▶ **Task details**
Without the pictures, output all of the data exactly.

(Recorded data)

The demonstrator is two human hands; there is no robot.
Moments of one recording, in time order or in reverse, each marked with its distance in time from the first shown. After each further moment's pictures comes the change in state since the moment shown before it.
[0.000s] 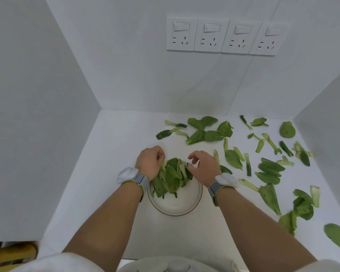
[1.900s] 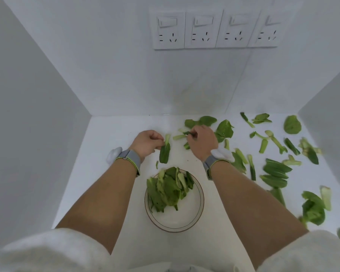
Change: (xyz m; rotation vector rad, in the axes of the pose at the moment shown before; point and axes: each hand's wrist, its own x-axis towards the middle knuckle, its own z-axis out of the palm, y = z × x) left_hand 0.098 0.008 -0.025 -0.525 -0.222 -0.255; right_hand 0.103 -0.009 -0.019 -0.021 0.194 0.060
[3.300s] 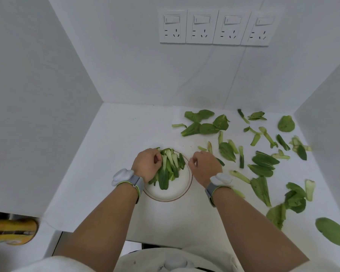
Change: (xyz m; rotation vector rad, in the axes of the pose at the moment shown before) left_hand -0.125 -0.053 0.064 0.566 0.227 0.200; right_hand -0.130 0.045 -0.012 -0.170 -0.104 -0.123
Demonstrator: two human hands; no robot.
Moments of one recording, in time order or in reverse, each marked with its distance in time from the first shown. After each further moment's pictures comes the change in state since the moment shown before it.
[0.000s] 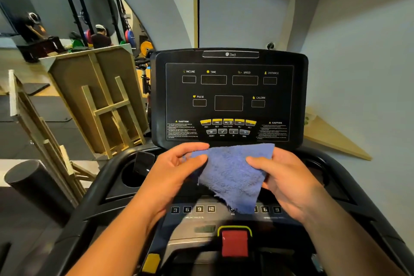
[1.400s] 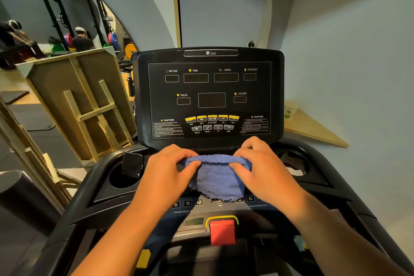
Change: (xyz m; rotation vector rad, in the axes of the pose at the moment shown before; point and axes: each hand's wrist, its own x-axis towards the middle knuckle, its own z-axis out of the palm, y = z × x) left_hand -0.001 -0.018 0.008 1.022 0.153 0.527; right_hand 0.004 0.023 -0.023 -1.207 0.079 -0.463
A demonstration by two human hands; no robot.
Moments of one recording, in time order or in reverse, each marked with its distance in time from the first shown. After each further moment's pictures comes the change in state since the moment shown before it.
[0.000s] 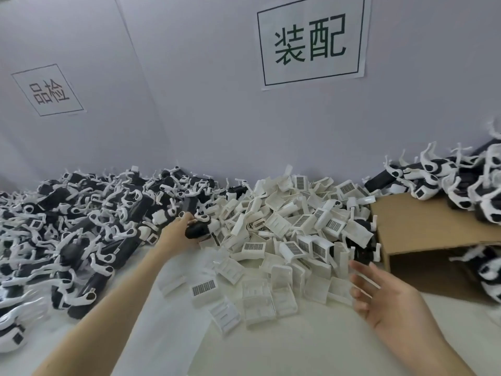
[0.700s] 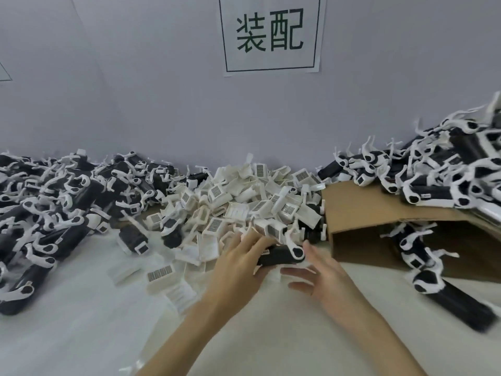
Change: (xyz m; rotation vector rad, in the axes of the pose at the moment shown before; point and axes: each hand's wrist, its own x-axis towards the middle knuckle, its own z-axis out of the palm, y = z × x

▶ **Written answer**
The demonstrator is two human hands; there is no robot.
Moments of one recording, in time order or in reverse, each marked with its distance in time from the first shown. After each further moment's pictures comes the change in state since the moment shown before it.
[0.000s] 
[1.900s] 
Change: (xyz m; rotation vector rad, in the axes of the pose at the moment shown before; point and axes: each hand's wrist, its own x-axis towards the middle knuckle, its own z-axis out of the palm, y = z × x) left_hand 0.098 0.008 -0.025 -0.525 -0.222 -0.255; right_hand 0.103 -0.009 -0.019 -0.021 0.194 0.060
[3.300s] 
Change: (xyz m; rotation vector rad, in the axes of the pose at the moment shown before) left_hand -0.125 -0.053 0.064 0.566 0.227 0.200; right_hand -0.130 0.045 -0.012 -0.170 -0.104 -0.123
Demonstrator: two human hands; no robot.
Moments of one recording, in time order or in reverse, each marked with its distance in time from the first shown. After each further moment's pictures comes the change in state since the moment shown before it.
[0.000s] 
[1.400s] 
Change: (xyz m; rotation vector rad, in the axes of the pose at the moment shown before; point and axes: each hand's wrist, its own x-axis towards the middle knuckle, its own z-axis out of the palm, y = z × x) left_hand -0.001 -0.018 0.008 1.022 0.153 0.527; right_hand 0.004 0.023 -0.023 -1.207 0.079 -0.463
A demonstration by two human hands; no robot.
Moments of one recording, in time order or in reverse, each marked with its distance in time from the first shown. After each further moment's pictures comes the change in state since the moment shown before it.
[0.000s] 
[0.700s] 
Change: (xyz m; rotation vector rad, in the axes of the pose at the moment shown before; point and axes: each hand's wrist, its own x-axis towards the middle knuckle, its own z-axis out of the palm, y = z × x

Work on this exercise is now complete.